Terraform has it's shortcomings for sure, but I don't think it's reasonable to expect Terraform to go out and clean up second-order effects of it's resources.
I'm not doubting that the situations you describe are true, but abandoning resources like that is an AWS-lifecycle problem, not really a Terraform one.
Sure. My point is just that `terraform destroy` doesn't necessarily solve the problem at hand. And you could still end up continue paying for those second-order effects after running a terraform destroy.
I am pretty senior and can thus sometimes afford to do a new thing and try doing it the right way, at the same time. Not even always. Many people just take one learning curve at a time...
Typically Terraform takes longer to get something working than mindlessly clicking through the console. In my experience those mindless clickthrough things end up sticking around for years even when they weren't intended to.
This is why you have separate development and production accounts: a development account where you mindlessly click through so that you can learn through the UI what's available and how it works; cleaned up on a regular basis by something like aws-nuke, and a production account where you have the discipline to only create resources through Terraform / CloudFormation etc.

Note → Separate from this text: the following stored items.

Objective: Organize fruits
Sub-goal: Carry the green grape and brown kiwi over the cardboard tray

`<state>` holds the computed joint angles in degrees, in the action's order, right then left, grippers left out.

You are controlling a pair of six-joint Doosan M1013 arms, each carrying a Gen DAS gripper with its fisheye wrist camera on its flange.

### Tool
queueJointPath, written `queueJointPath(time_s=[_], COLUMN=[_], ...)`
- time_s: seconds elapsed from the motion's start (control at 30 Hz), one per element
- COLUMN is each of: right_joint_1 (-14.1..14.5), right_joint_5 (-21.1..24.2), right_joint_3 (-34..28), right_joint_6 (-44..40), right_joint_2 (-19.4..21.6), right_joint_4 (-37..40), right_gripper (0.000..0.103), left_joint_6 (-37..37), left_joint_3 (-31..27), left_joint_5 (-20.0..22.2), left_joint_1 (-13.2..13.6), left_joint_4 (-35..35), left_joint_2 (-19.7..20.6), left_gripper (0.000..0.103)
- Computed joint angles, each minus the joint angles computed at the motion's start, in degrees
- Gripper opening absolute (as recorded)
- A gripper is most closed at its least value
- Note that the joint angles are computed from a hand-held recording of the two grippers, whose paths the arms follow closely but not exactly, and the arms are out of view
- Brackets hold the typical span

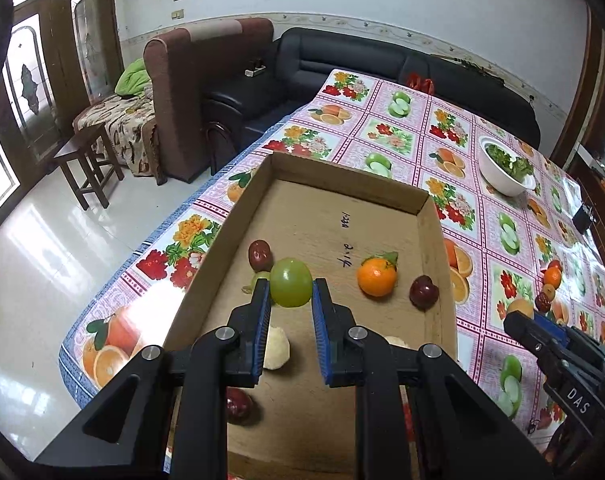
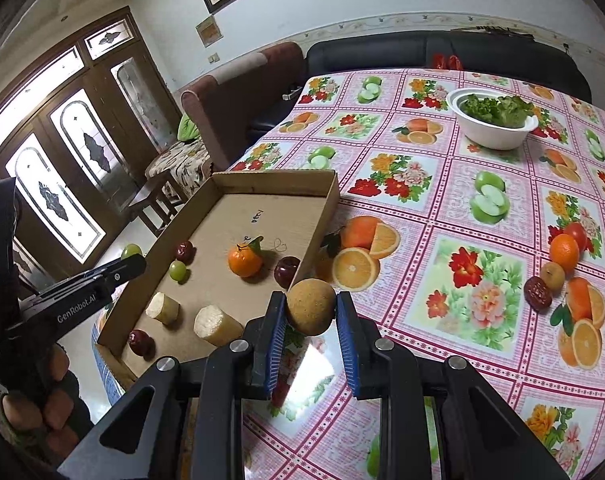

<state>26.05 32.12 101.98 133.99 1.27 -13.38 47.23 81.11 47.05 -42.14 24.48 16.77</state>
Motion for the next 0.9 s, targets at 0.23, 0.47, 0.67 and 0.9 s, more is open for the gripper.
queueJointPath(time_s=[0.23,0.47,0.67,0.9], right_joint_1=[-0.49,-1.52,-2.63,-3.20], right_joint_5=[-0.15,0.53,3.61,6.28], right_joint_3=[-1.79,-6.64,-12.05,-15.18], right_joint_6=[-2.92,-7.60,-12.35,-15.32], right_joint_2=[1.86,6.35,11.36,14.65], right_joint_4=[2.17,5.48,8.63,10.30], right_gripper=[0.025,0.025,0.025,0.025], left_joint_6=[3.07,6.52,6.36,7.97], left_joint_3=[-3.62,-10.34,-15.16,-17.85], left_joint_5=[0.67,5.26,10.59,14.63], left_joint_1=[2.16,4.41,4.46,3.89], left_joint_4=[-4.38,-11.41,-10.97,-9.37], left_joint_2=[2.27,7.38,11.59,14.21], left_gripper=[0.018,0.018,0.018,0.018])
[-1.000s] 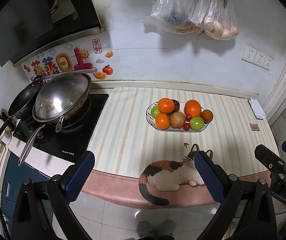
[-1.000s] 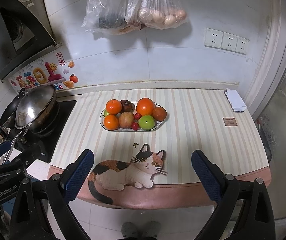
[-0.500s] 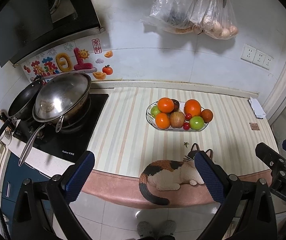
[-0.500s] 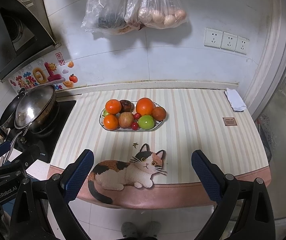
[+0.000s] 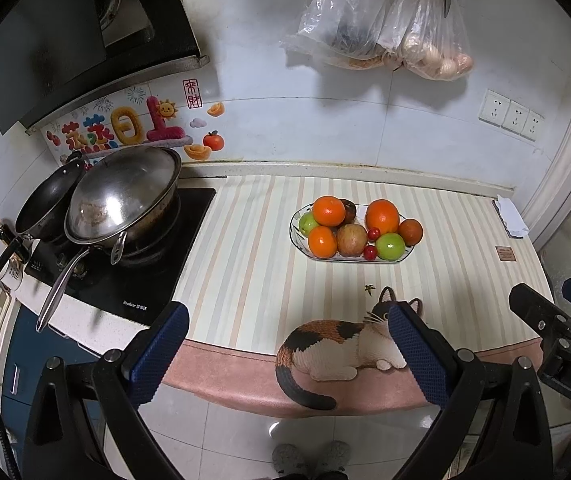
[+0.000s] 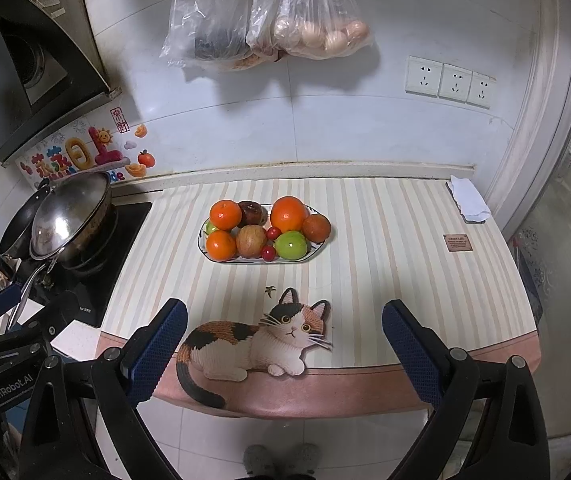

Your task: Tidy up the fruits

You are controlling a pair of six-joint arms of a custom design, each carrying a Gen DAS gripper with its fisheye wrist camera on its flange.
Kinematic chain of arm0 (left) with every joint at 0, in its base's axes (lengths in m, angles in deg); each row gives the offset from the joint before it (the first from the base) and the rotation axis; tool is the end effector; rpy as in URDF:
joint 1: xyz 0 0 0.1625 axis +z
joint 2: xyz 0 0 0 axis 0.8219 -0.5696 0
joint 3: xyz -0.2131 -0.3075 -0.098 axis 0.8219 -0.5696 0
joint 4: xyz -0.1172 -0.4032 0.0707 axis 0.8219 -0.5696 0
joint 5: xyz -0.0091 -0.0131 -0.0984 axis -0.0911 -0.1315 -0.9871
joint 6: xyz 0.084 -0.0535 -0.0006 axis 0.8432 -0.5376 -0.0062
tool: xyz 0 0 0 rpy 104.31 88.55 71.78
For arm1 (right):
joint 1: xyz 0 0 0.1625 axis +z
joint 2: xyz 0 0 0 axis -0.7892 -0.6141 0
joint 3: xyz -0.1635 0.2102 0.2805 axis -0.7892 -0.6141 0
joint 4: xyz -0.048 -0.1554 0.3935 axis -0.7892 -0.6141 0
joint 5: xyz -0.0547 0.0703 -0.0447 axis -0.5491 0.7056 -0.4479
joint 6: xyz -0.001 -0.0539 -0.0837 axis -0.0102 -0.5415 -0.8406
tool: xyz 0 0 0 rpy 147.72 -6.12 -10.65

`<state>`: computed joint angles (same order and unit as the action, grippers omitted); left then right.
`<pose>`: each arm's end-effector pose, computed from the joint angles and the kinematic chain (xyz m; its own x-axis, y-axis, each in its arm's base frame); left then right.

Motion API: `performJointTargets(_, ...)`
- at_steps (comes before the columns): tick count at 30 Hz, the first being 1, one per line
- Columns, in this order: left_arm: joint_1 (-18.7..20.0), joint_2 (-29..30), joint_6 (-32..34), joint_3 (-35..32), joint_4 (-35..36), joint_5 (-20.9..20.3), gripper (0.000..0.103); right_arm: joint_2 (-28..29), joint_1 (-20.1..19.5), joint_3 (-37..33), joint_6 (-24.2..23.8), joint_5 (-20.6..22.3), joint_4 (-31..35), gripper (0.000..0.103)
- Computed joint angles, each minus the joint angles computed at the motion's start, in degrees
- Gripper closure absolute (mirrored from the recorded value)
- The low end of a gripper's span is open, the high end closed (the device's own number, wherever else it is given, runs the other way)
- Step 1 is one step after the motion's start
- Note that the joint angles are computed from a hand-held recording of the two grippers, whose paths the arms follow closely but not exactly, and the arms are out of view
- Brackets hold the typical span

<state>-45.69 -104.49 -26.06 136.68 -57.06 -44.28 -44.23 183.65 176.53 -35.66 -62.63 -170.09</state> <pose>-0.3330 -0.2609 0.2739 -0.6501 -0.3059 -0.6956 0.2781 0.7561 -0.5924 0.3548 -0.3014 0.3008 -0.7395 -0.2567 0.6223 -0.5313 0.7902 -0.3055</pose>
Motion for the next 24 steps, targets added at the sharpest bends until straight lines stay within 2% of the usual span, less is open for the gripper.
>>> performJointTargets(24,-0.8,0.5,0.1,-1.0,0.7,-0.1,0.001,-0.5,0.7,0.1,0.4,-0.1,0.2,0.003)
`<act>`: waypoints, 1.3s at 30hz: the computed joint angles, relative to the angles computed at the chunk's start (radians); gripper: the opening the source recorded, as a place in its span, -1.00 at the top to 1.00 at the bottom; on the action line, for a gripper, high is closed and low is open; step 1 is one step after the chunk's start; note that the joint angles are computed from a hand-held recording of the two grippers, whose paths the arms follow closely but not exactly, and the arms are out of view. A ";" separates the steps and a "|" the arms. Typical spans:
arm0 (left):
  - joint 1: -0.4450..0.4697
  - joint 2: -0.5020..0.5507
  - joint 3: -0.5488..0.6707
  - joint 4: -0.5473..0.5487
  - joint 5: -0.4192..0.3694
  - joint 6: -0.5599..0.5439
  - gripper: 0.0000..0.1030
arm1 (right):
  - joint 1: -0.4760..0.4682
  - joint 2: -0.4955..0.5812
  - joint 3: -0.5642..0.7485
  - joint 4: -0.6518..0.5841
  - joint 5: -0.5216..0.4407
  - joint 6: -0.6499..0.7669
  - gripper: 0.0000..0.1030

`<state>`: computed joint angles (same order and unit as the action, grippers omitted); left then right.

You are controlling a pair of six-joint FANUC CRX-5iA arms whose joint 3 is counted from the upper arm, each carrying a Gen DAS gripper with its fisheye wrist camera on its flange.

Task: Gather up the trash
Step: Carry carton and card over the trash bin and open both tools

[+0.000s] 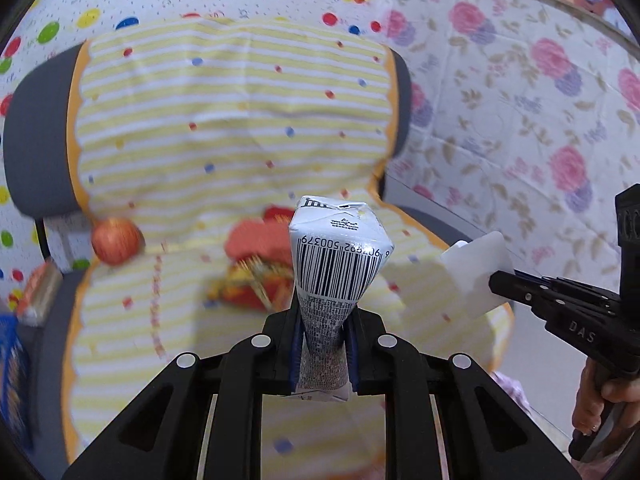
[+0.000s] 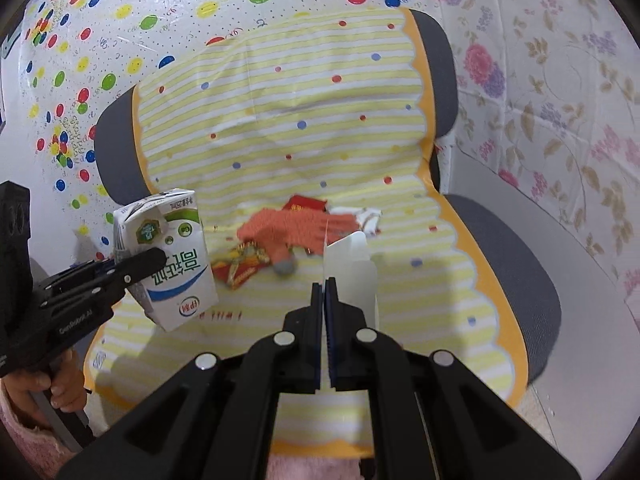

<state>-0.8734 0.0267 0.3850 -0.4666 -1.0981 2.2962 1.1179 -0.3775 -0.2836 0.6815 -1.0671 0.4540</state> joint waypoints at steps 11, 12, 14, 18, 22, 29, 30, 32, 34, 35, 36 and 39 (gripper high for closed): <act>-0.110 0.005 -0.059 0.043 0.067 0.012 0.63 | 0.231 -0.171 -0.155 0.088 -0.231 -0.249 0.95; -0.121 0.012 -0.059 0.051 0.079 0.002 0.63 | 0.265 -0.186 -0.166 0.106 -0.273 -0.276 0.95; -0.141 0.029 -0.049 0.066 0.095 -0.024 0.63 | 0.321 -0.207 -0.180 0.128 -0.343 -0.321 0.95; -0.171 0.058 -0.035 0.105 0.134 -0.078 0.63 | 0.458 -0.257 -0.208 0.169 -0.516 -0.432 0.95; -0.197 0.090 -0.010 0.137 0.156 -0.131 0.62 | 0.636 -0.299 -0.232 0.193 -0.735 -0.576 0.95; -0.209 0.155 0.033 0.226 0.170 -0.227 0.62 | 0.868 -0.362 -0.255 0.139 -0.988 -0.803 0.95; -0.207 0.164 0.039 0.241 0.171 -0.238 0.62 | 0.893 -0.373 -0.259 0.130 -1.011 -0.833 0.95; -0.203 0.189 0.059 0.267 0.165 -0.263 0.62 | 0.931 -0.397 -0.268 0.119 -1.043 -0.879 0.95; -0.193 0.212 0.072 0.302 0.164 -0.287 0.62 | 0.944 -0.420 -0.281 0.112 -1.053 -0.897 0.95; -0.188 0.223 0.079 0.317 0.159 -0.298 0.62 | 0.933 -0.426 -0.284 0.106 -1.045 -0.892 0.95; -0.187 0.232 0.086 0.322 0.155 -0.301 0.62 | 0.917 -0.439 -0.293 0.098 -1.034 -0.888 0.95; -0.183 0.270 0.121 0.343 0.139 -0.321 0.59 | 0.907 -0.465 -0.315 0.091 -1.022 -0.896 0.95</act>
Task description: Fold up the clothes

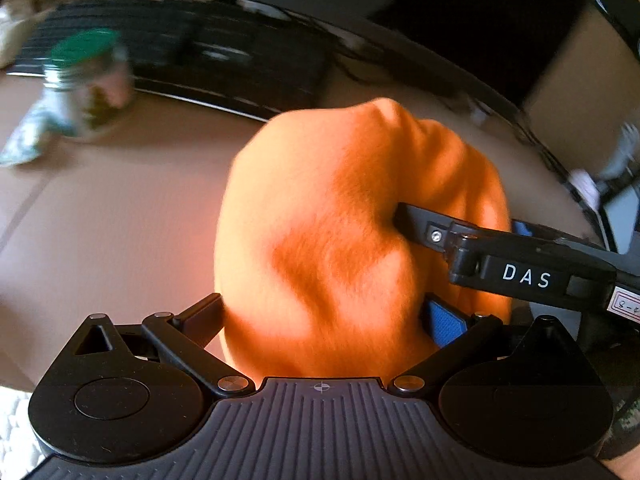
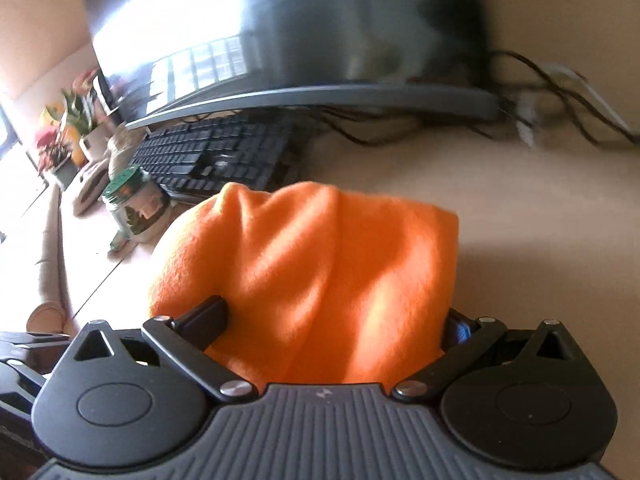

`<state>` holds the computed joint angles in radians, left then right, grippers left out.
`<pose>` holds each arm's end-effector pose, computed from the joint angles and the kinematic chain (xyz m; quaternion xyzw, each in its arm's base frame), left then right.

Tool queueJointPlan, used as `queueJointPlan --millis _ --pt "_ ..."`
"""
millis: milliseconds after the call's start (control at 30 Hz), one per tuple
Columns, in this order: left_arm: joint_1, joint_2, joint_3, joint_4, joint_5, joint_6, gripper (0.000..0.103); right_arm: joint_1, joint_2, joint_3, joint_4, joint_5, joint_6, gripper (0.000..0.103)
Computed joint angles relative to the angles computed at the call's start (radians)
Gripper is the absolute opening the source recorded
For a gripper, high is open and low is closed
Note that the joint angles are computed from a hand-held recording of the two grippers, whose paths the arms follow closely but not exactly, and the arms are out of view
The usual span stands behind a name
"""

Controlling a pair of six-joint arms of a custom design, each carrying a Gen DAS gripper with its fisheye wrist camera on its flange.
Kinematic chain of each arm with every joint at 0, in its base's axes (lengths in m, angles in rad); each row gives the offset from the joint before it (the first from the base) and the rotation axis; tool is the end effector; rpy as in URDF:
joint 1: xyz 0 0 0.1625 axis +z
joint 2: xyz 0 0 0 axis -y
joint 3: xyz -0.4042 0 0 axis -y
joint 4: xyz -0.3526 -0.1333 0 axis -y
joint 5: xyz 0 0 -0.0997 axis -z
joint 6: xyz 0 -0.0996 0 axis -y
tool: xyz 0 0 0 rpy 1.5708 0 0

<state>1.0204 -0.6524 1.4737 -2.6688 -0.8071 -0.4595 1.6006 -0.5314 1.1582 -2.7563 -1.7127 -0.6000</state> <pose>-0.1817 -0.6827 0.1078 -0.0096 0.9205 -0.2906 0.2611 0.1421 -0.7669 0.1297 0.2784 -0.9177 0.2448 0.1427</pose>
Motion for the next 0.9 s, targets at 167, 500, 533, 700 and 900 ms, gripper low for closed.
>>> queueJointPlan --millis 167,500,533,700,900 --pt "0.002 -0.065 0.051 -0.066 -0.006 0.108 0.103 0.045 0.053 -0.02 -0.144 -0.078 -0.046 0.103" --pt "0.077 -0.075 -0.013 -0.194 -0.195 0.348 0.103 0.073 0.102 -0.033 -0.412 -0.31 -0.184 0.103" --pt "0.085 -0.066 -0.029 -0.183 -0.216 0.356 0.103 0.073 0.133 -0.069 -0.395 -0.346 -0.204 0.103" --pt "0.122 -0.031 -0.064 -0.222 -0.368 0.393 0.103 0.073 0.213 -0.14 -0.499 -0.39 -0.323 0.103" --pt "0.177 -0.014 -0.101 -0.278 -0.623 0.405 0.103 0.077 0.278 -0.18 -0.634 -0.422 -0.517 0.103"
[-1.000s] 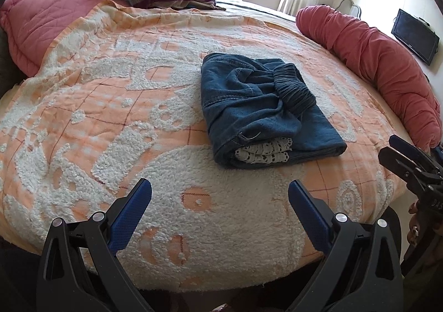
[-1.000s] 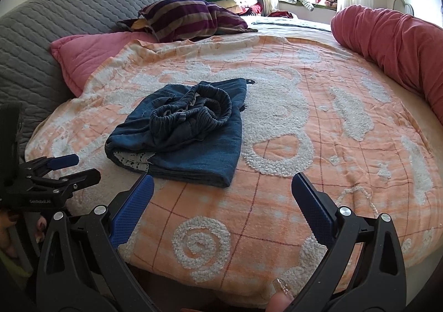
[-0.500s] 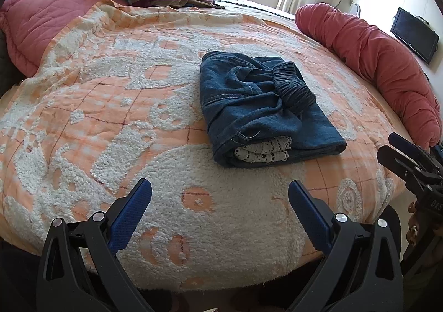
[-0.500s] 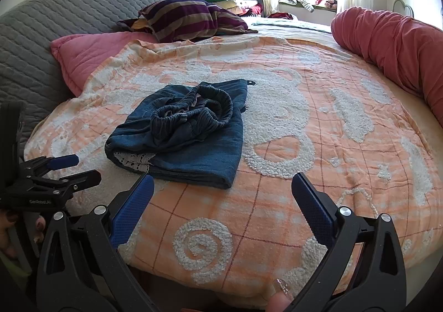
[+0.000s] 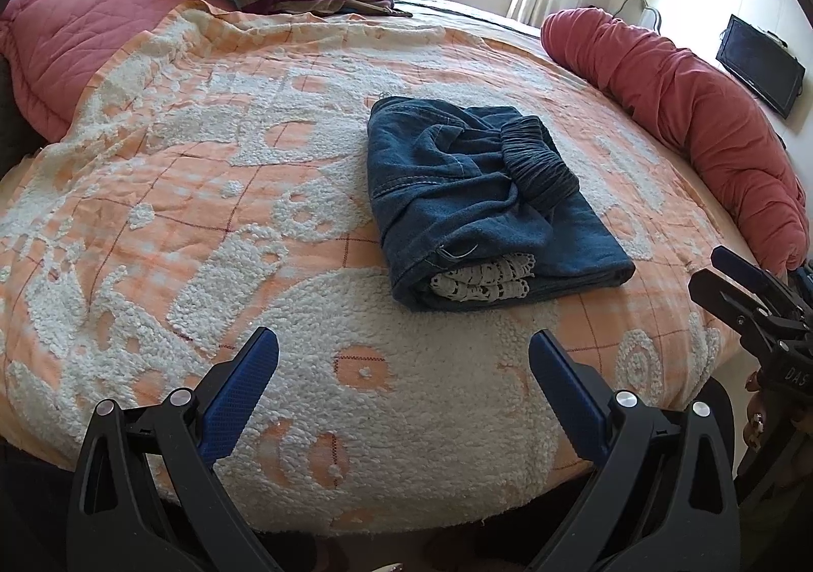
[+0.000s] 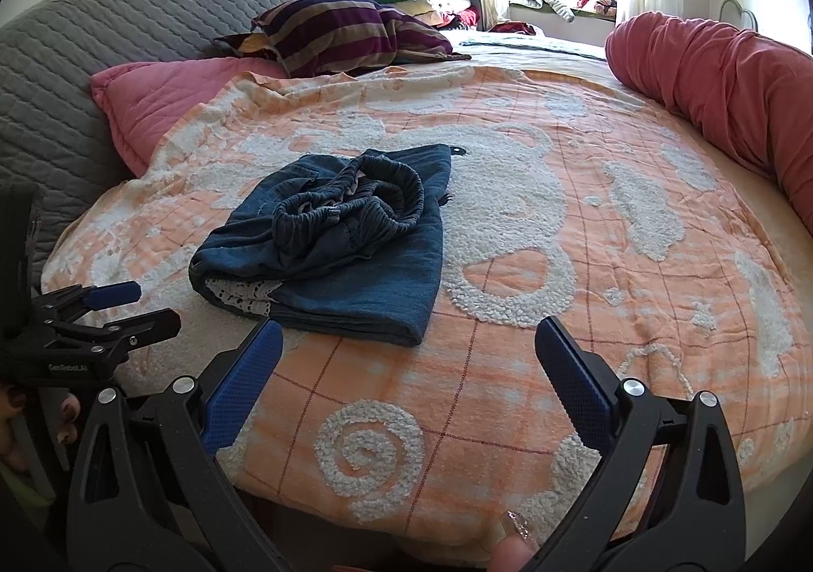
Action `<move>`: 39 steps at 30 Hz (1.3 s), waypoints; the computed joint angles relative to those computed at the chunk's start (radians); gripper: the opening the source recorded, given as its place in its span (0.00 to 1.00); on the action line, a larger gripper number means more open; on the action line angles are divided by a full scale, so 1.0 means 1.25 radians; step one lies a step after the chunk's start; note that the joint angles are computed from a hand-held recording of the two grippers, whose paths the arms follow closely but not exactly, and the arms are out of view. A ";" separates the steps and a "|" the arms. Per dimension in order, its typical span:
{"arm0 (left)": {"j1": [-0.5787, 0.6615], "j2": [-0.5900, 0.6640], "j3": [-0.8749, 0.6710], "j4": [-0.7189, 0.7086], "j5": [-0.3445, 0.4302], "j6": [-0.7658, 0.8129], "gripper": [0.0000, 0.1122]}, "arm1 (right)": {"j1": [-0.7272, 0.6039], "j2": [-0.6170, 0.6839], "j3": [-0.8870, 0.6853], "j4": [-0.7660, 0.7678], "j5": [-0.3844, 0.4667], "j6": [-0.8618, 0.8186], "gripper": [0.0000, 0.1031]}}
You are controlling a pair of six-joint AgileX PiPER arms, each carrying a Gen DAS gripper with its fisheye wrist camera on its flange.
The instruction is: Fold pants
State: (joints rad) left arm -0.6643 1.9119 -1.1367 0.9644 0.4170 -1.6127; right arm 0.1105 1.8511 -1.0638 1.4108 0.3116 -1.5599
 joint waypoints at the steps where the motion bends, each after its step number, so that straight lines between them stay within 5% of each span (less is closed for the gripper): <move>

Even CDK sucks though because if you’re still kinda new to it all, you want to login and make sure that it’s all hooked together correctly. And you’re back using their shitty UI.
Why you can’t look at the load balancer, look at the listener and then show what’s in the target groups is beyond me.
I have a different take on it. I started out doing everything through the console, then learned the cli and boto3, and very recently CDK.
CDK is another tool that build on the cli and boto3 concepts, and also manages the orchestration and dependencies.
Having to go back to the console isn't a fault of CDK. Learning the right tool to use for a situation is part of the learning curve. I go back to the console all the time to look something up quick or to understand what config options are available. Or I repeat the same steps in the console enough times that I get bored with it and automate
Edit: also I tried and have given up on CloudFormation more than once. CDK is like a wrapper layer around it, and has been pleasant to use.
It either works great or barely depending on the service you're using - some AWS teams have dedicated dashboard teams, eg 'ec2 dashboard team' which solely focus on the dashboard experience, while others touch it as an afterthought.
I'm pretty sure something along the lines of this^ was posted on HN by a former AWS employee but I can't find it now.
Their web console UIs vary widely by service. IMO, the UX for most of their simpler services, specifically SQS, S3, Lambda, DynamoDB, are really easy to use and work nicely. If you want to start with a Docker image, send it to AWS, and have it get spun up and attached to a DNS, well that's a huge complex mess to get set up.
Then they need to start a team dedicated to finding a good way to let customers halt spending at a given limit with minimal impact on their operations.
They already win on UX (okay, okay, it's an opinion ffs), but unlimited liability makes a lot of people very uncomfortable. Those two actions would go a long ways towards demonstrating good faith in that area.
If it would cost too much, maybe they could present it as an easy way to cut expenses at the same time that they introduce a small price increase. This is a common and long-standing complaint/feature request.